◆ REQUIRED ACTION:
Without omitting anything, retype the data that follows.

◆ DATASET CONTENT:
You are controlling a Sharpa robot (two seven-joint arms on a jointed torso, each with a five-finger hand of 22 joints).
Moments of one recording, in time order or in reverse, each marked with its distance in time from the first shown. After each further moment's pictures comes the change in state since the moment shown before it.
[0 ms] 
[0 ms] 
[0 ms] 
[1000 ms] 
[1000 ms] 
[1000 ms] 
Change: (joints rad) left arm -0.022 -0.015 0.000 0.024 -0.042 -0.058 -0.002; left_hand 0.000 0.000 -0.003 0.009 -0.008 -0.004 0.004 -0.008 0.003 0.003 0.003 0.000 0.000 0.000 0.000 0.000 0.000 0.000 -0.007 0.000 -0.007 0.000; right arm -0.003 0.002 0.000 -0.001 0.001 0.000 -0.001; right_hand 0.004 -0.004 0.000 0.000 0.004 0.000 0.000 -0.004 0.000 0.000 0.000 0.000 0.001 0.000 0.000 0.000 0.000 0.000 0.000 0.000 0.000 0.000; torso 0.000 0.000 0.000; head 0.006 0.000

◆ OUTPUT:
You are controlling a Sharpa robot (two seven-joint arms on a jointed torso, each with a five-finger hand of 22 joints).
Moments of one recording, in time order or in reverse, each marked with its distance in time from the first shown. After each further moment's pictures comes the change in state since the moment shown before it.
[0 ms] 
[0 ms] 
[0 ms] 
[1000 ms] 
[1000 ms] 
[1000 ms] 
Change: (joints rad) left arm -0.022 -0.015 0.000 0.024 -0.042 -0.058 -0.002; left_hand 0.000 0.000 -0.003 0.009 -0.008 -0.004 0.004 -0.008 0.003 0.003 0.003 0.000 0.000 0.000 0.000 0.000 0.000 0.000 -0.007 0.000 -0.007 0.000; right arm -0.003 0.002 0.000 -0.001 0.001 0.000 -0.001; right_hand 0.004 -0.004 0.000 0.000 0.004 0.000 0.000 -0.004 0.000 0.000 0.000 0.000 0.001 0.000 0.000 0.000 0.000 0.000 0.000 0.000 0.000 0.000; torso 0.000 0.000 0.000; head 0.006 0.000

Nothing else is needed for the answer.